● **RAW DATA**:

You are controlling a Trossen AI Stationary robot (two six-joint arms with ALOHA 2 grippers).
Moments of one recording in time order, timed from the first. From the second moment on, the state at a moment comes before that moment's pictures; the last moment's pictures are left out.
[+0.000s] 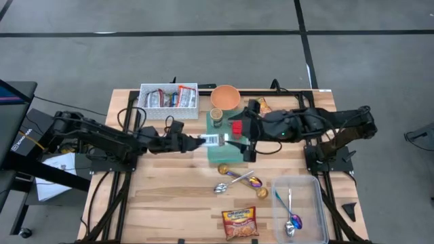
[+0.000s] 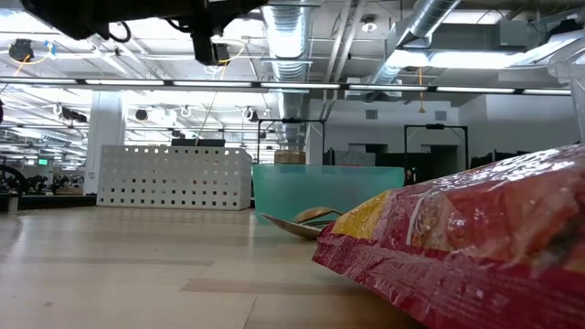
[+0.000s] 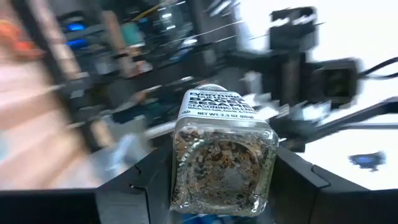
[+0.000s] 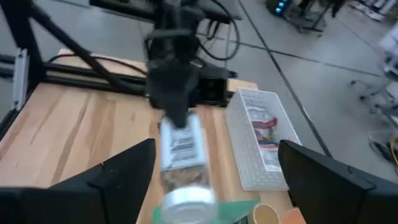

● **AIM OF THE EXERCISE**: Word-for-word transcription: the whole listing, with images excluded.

● **EXERCISE SOLUTION**:
You are controlling a Trossen AI Stationary robot (two six-joint arms with ALOHA 2 grippers).
Moments of one recording in time order, timed from the first. From the second moment on, the state at a moment comes before that moment's pictures; the last moment's pictures are left out.
[+0.000s] 
[+0.000s] 
[+0.000s] 
[+0.000s] 

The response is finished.